== Instructions for the task ==
Return every entry exactly.

== Segment start ==

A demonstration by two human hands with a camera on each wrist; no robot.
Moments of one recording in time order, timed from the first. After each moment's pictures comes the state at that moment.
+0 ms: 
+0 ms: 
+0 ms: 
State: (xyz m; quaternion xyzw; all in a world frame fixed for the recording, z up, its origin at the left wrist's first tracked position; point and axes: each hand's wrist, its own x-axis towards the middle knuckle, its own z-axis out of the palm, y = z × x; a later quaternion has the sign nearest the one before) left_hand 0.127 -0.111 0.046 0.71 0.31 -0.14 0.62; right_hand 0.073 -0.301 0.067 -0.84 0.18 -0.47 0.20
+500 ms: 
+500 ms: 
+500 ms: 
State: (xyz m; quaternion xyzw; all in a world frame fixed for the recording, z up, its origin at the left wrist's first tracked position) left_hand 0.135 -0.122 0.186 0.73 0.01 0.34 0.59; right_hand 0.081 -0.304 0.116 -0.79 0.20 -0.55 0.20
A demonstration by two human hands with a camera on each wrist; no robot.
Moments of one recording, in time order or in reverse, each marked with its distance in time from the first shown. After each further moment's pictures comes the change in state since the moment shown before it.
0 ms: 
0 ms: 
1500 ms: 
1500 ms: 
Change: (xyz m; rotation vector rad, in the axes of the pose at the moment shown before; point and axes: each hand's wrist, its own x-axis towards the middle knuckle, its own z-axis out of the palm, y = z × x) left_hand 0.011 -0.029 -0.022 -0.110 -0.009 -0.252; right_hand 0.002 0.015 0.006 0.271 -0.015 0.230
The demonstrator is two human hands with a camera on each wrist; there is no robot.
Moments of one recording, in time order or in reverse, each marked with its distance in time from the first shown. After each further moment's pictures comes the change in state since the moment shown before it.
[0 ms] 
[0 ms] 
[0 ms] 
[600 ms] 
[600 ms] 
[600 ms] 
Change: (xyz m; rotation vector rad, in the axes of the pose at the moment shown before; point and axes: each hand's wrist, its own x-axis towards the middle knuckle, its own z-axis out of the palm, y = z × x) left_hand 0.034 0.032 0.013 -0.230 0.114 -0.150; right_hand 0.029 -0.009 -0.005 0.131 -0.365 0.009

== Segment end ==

== Task output ==
A demonstration by two human hands with a camera on each wrist; no robot.
Moments of one recording in time order, timed from the first. After each moment's pictures comes the state at that moment.
+0 ms: 
+0 ms: 
+0 ms: 
State: (xyz m; quaternion xyzw; all in a world frame fixed for the recording, z up, its origin at the left wrist's first tracked position; point and axes: each hand's wrist, its own x-axis towards the middle knuckle, its own z-axis out of the palm, y = z × x; a later quaternion has the sign nearest the one before) left_hand 0.127 -0.111 0.046 0.71 0.31 -0.14 0.62; right_hand 0.073 -0.301 0.067 -0.84 0.18 -0.47 0.20
+500 ms: 
+500 ms: 
+500 ms: 
State: (xyz m; quaternion xyzw; all in a world frame fixed for the recording, z up, its origin at the left wrist's first tracked position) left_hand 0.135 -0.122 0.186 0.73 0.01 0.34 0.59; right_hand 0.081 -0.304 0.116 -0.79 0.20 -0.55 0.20
A demonstration by two human hands with a camera on each wrist; no robot.
Moments of one recording, in time order or in reverse, each marked with its distance in time from the first shown. After each further moment's pictures comes the change in state since the moment shown before it.
0 ms: 
0 ms: 
1500 ms: 
1500 ms: 
Change: (xyz m; rotation vector rad, in the axes of the pose at the moment shown before; point and axes: each hand's wrist, its own x-axis towards the middle knuckle, its own z-axis out of the palm, y = z × x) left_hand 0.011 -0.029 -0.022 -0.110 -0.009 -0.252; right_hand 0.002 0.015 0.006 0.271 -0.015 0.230
The demonstrator is two human hands with a camera on each wrist; there is no robot.
Moments of one recording, in time order or in reverse, each marked with its distance in time from the first shown. After each further moment's pictures comes the change in state since the moment shown before it.
[0 ms] 
[0 ms] 
[0 ms] 
[600 ms] 
[600 ms] 
[600 ms] 
Change: (xyz m; rotation vector rad, in the axes of the pose at the moment shown before; point and axes: each hand's wrist, its own x-axis towards the middle knuckle, its own z-axis out of the palm, y = z × x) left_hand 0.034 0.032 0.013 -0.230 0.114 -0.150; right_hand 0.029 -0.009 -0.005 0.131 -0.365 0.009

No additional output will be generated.